» **WHAT THE EXERCISE ASKS**
Only one portion of the data is to be written out: from the line bearing "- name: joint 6" through the line bearing "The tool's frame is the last". Write it exactly as it appears.

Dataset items
•••••
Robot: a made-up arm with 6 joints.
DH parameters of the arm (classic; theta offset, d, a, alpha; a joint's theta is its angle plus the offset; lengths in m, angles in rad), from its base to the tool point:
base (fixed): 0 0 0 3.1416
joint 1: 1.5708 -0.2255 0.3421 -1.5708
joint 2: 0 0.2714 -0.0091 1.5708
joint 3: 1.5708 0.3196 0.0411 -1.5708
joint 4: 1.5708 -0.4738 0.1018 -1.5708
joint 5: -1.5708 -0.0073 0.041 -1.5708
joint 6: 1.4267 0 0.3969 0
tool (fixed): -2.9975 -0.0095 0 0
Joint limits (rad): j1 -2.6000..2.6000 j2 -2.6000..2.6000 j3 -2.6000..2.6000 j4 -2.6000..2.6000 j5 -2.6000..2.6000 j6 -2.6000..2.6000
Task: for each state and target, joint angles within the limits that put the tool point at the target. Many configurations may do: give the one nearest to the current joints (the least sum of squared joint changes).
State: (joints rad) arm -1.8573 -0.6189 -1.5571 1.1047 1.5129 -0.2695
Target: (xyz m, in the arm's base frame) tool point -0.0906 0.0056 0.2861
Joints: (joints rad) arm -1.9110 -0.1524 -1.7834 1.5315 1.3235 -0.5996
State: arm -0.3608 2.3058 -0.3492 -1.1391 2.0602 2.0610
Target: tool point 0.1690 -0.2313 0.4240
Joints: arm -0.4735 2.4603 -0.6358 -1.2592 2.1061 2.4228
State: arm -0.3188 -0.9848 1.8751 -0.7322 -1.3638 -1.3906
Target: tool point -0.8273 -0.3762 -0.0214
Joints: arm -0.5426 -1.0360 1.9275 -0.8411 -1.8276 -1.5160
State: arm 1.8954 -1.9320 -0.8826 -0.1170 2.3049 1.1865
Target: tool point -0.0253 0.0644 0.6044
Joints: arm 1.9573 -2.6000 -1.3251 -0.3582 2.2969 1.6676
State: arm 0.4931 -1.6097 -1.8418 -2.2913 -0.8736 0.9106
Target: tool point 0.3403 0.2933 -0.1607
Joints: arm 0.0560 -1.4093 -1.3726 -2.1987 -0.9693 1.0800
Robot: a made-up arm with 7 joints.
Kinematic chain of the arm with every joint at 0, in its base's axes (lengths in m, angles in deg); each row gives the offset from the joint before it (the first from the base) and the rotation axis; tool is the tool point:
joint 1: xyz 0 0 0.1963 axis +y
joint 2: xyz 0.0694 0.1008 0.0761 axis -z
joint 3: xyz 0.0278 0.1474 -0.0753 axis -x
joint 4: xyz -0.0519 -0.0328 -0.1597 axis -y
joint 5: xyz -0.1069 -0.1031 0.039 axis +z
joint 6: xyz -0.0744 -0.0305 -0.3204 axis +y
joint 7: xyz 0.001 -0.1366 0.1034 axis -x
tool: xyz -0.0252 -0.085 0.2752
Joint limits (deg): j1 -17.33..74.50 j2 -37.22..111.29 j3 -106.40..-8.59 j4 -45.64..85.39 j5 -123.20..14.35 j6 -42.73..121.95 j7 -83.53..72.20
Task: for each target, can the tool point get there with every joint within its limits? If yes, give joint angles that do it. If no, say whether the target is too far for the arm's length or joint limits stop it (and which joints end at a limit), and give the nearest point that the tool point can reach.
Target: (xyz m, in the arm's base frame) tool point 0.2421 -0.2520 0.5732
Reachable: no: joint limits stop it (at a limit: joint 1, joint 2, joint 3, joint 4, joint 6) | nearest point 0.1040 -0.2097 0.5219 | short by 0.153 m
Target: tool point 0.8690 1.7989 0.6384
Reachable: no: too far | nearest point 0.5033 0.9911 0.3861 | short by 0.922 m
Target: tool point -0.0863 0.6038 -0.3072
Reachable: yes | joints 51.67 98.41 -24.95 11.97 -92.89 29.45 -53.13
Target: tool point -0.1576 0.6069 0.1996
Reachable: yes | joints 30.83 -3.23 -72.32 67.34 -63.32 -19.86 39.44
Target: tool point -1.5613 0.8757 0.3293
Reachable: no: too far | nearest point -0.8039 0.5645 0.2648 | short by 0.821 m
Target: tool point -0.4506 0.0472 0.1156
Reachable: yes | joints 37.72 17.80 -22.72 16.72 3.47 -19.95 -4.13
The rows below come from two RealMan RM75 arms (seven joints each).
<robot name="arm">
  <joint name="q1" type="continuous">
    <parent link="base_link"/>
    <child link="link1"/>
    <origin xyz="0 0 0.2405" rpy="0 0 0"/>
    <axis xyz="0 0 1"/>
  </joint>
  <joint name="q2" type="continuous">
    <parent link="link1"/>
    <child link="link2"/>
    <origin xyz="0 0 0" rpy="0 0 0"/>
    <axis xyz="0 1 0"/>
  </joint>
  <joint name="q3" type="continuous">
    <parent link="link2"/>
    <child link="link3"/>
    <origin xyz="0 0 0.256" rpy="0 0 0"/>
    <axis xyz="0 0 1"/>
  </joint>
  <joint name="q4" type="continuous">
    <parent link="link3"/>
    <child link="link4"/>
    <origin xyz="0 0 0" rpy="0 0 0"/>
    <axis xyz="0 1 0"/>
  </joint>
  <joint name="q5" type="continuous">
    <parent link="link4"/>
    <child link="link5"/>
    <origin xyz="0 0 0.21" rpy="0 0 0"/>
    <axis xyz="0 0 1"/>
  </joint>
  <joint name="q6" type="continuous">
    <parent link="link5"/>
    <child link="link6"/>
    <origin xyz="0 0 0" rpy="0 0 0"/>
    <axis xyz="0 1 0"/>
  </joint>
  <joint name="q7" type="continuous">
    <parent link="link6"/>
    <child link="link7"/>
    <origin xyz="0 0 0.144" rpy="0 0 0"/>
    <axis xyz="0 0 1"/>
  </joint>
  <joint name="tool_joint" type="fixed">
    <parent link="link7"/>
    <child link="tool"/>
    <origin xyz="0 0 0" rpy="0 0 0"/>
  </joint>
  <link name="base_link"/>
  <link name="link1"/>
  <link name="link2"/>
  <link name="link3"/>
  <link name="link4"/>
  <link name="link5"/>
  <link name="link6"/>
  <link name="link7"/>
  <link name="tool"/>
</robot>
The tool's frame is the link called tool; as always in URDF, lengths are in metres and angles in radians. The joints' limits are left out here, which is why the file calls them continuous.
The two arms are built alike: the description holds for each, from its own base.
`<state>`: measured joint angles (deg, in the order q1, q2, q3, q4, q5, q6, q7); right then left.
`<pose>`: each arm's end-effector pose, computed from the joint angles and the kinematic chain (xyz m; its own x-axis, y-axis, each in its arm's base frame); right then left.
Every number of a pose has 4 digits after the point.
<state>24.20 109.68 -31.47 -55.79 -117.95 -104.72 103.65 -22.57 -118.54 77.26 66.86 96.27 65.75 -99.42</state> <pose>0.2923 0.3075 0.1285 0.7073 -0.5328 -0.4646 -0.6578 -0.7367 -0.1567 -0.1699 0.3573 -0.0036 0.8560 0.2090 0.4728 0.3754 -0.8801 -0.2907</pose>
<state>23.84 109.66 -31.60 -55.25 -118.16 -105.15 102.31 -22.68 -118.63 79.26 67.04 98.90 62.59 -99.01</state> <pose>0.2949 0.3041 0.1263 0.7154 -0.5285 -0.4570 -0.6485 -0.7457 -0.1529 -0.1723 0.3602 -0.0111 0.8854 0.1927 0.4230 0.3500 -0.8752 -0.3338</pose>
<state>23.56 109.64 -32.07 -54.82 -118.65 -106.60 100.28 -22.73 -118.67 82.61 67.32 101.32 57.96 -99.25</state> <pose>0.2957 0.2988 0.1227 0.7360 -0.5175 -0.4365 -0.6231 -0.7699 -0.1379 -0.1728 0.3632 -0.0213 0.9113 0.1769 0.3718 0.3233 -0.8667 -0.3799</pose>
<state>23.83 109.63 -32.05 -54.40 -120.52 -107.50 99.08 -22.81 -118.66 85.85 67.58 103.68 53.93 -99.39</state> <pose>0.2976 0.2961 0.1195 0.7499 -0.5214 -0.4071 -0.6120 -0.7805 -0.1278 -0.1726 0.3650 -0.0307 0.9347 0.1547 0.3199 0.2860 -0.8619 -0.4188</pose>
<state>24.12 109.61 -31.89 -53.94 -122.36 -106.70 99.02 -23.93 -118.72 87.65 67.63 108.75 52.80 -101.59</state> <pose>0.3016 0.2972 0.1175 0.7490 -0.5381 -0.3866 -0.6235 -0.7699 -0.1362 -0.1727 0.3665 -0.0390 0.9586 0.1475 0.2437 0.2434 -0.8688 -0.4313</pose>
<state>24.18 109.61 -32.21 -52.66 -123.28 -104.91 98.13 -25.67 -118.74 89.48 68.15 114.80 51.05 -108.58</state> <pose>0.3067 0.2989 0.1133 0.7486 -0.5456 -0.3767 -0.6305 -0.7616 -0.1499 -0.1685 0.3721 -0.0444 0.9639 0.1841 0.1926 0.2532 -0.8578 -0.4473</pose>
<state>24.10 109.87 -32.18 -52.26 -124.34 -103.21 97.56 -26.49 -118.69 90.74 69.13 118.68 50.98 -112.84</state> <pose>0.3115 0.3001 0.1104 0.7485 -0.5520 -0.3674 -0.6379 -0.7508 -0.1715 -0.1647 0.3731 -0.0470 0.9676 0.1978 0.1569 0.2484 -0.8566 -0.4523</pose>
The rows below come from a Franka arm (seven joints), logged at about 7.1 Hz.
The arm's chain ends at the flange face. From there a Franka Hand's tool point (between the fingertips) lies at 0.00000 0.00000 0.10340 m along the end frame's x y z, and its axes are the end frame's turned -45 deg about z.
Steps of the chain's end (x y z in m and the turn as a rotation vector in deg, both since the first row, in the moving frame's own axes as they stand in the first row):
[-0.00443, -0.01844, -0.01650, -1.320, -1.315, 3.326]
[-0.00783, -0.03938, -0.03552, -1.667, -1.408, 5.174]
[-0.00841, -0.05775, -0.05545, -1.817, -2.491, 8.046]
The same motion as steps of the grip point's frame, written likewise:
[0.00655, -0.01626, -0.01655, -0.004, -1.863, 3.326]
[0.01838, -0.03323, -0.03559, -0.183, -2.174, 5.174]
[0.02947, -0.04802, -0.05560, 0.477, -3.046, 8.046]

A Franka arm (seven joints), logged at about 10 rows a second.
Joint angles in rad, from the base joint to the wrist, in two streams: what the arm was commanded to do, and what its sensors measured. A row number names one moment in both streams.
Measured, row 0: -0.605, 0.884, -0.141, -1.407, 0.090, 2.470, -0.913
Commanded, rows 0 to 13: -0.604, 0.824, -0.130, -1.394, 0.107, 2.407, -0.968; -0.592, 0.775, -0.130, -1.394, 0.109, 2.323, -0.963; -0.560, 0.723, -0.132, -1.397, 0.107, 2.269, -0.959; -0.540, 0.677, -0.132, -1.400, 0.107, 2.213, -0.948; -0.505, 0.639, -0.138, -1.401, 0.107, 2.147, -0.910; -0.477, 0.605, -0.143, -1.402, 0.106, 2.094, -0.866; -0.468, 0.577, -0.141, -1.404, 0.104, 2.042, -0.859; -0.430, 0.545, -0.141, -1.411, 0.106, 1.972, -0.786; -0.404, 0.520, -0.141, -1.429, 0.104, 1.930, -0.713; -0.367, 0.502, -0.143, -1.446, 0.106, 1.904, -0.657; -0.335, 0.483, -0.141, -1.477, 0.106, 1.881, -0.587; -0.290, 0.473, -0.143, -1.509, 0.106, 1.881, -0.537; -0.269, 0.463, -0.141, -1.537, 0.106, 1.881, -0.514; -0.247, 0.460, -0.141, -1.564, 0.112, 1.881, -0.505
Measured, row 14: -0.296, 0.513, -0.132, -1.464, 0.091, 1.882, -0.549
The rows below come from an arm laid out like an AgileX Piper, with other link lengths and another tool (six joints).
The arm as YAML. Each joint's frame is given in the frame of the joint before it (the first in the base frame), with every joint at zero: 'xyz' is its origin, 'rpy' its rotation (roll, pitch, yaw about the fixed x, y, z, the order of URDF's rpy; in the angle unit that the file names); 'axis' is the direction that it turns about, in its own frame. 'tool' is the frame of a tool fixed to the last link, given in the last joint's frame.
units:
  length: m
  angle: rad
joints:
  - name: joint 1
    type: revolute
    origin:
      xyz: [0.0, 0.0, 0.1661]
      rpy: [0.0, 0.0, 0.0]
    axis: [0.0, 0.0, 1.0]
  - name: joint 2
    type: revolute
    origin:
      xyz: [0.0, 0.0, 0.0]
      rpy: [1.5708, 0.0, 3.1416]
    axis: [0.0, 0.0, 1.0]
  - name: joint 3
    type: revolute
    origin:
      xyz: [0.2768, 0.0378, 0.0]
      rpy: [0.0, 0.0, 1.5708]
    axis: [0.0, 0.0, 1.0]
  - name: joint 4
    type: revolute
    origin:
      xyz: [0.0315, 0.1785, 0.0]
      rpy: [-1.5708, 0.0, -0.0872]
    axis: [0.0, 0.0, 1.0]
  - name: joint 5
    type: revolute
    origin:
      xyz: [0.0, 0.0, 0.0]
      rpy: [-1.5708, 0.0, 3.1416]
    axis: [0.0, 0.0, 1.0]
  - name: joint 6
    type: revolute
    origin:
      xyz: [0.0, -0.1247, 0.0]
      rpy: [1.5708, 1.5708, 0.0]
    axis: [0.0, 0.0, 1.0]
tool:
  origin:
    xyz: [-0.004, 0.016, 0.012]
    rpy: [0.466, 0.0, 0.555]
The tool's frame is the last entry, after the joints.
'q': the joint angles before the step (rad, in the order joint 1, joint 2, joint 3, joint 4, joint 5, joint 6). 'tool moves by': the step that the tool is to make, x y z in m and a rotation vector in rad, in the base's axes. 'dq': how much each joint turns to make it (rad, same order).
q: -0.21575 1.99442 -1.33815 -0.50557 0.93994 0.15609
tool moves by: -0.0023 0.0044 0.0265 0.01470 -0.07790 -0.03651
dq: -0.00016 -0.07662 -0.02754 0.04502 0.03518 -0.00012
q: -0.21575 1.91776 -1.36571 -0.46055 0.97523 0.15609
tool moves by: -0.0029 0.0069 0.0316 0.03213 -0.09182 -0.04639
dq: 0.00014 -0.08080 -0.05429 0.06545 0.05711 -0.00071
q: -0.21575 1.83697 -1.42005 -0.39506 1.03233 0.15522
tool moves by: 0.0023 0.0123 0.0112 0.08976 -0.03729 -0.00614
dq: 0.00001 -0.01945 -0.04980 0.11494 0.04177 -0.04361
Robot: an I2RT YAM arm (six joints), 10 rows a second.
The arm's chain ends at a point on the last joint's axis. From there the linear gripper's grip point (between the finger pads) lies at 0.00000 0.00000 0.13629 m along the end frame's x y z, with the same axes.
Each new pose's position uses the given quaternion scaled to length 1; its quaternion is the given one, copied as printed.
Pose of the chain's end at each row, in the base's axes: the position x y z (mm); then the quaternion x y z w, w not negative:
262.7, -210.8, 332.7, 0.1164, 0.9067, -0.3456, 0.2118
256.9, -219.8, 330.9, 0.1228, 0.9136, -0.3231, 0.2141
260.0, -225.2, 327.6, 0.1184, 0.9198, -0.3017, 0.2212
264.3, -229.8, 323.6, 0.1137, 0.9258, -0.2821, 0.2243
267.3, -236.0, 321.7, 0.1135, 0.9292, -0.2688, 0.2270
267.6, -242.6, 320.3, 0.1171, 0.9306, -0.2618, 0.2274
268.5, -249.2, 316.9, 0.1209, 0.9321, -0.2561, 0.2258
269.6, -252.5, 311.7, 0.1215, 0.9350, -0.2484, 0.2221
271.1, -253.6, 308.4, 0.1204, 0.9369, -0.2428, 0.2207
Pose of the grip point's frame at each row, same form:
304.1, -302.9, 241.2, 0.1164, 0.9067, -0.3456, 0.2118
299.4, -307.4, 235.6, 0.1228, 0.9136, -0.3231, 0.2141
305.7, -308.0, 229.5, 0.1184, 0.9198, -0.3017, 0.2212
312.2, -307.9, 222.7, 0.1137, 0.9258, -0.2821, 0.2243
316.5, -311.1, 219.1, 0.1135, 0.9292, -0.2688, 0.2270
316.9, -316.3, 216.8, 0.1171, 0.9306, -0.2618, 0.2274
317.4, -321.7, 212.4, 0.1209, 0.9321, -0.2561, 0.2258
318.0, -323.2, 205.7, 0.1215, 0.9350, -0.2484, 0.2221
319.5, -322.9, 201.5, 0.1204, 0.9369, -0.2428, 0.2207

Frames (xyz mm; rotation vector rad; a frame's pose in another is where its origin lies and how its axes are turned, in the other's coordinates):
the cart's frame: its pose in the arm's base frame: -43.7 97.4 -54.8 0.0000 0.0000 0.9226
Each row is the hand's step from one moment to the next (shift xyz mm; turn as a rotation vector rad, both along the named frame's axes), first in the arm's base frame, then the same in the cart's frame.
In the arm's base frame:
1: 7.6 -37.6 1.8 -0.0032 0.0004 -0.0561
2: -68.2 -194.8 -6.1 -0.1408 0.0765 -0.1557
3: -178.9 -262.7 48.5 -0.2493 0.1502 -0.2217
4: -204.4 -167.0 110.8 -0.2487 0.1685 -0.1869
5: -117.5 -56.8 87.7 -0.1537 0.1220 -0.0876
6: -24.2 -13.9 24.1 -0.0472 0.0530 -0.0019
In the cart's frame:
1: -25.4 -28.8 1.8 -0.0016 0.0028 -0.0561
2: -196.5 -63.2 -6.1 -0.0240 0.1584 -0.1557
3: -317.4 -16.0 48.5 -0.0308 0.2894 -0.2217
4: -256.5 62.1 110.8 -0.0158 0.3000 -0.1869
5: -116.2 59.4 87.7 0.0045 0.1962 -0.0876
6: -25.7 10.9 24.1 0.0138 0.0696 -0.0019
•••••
» **RESPONSE TO THE EXERCISE**
  - name: joint 6
    type: revolute
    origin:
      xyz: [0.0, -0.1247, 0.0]
      rpy: [1.5708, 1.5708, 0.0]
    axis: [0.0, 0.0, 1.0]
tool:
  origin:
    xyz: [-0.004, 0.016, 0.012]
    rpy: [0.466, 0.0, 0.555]
The tool's frame is the last entry, after the joints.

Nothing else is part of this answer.